Activity - Show all lines from the records below in which the string "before" is present.
(Dataset content begins)
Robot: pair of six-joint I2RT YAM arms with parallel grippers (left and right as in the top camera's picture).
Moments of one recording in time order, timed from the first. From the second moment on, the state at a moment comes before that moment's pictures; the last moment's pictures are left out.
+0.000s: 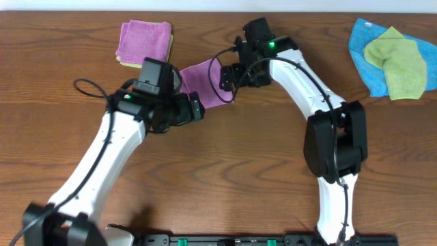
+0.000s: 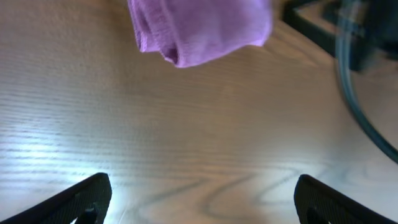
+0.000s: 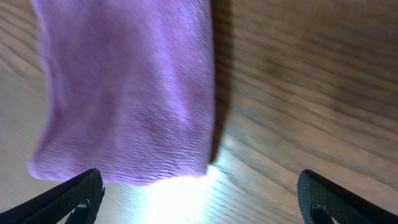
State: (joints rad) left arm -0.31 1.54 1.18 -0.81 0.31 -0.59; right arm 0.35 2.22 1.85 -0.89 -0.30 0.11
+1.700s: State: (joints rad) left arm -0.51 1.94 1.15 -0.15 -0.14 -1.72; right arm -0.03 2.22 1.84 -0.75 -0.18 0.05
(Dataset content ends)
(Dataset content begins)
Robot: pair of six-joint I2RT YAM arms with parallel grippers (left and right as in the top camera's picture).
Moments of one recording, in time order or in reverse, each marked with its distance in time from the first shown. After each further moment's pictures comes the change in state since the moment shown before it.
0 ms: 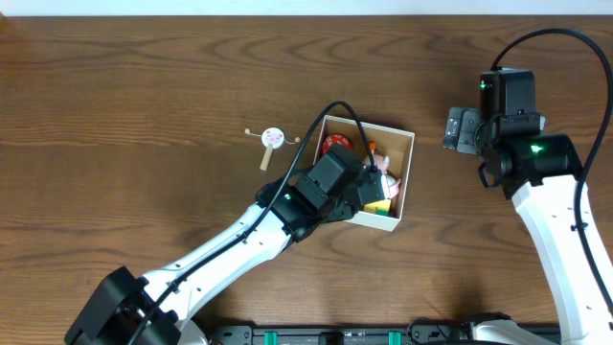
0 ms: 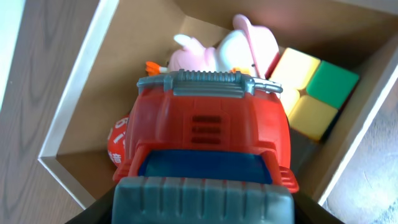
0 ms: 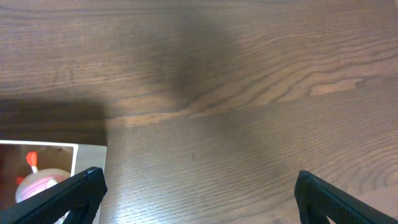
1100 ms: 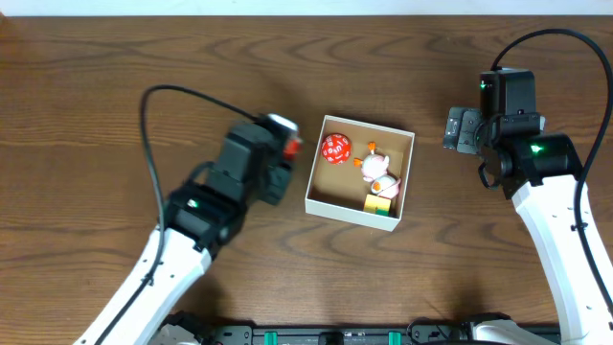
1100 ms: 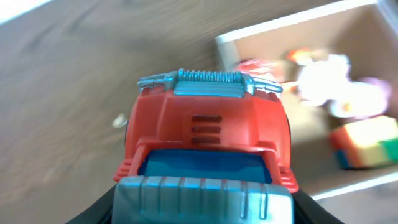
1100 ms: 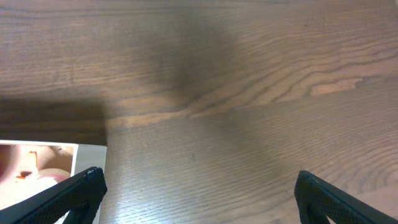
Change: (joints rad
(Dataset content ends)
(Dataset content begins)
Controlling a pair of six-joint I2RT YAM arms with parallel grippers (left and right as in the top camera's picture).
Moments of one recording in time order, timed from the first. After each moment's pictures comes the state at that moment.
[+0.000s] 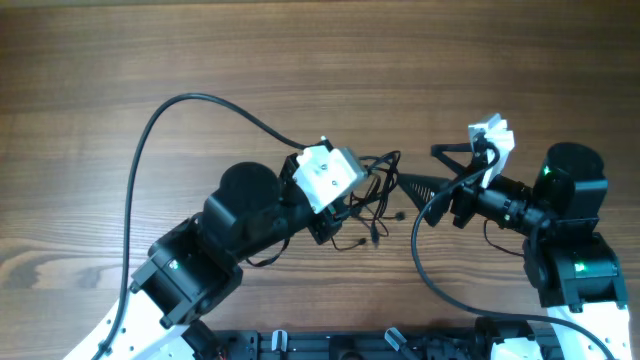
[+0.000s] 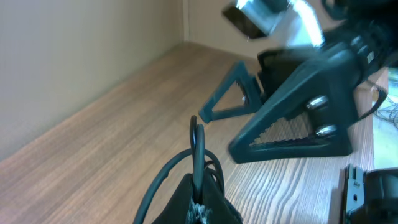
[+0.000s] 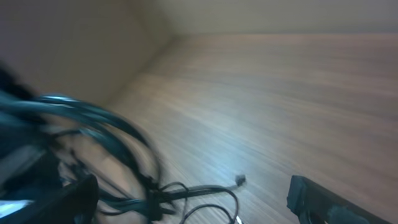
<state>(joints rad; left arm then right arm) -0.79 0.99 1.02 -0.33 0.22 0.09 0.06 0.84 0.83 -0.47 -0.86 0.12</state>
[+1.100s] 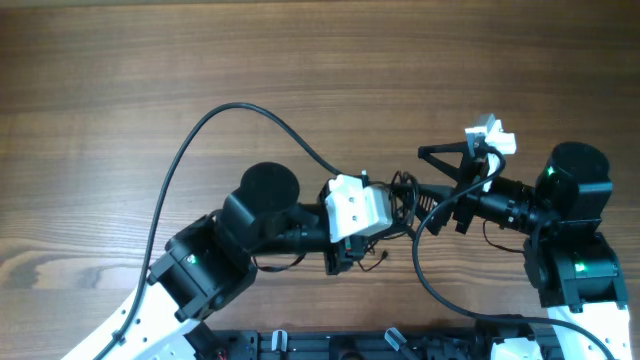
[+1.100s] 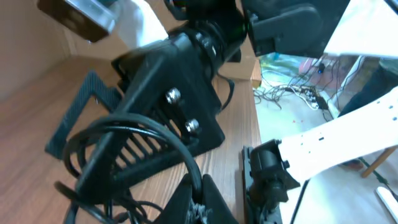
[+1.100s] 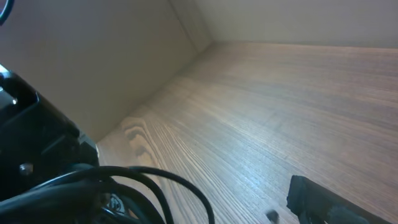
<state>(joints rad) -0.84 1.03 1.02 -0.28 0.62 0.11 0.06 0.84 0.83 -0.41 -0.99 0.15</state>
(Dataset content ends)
Result for this task -
Moments of one recording in time order, timed from the first. From the second moment on, the state at a moment comes before that moment's pictures; the last moment's pictures are left out.
Moments of one recording, in time order or in reverse, each marked with its distance in time from the first shown. After each further moment's pictures comes the change in state since the moment shown before it.

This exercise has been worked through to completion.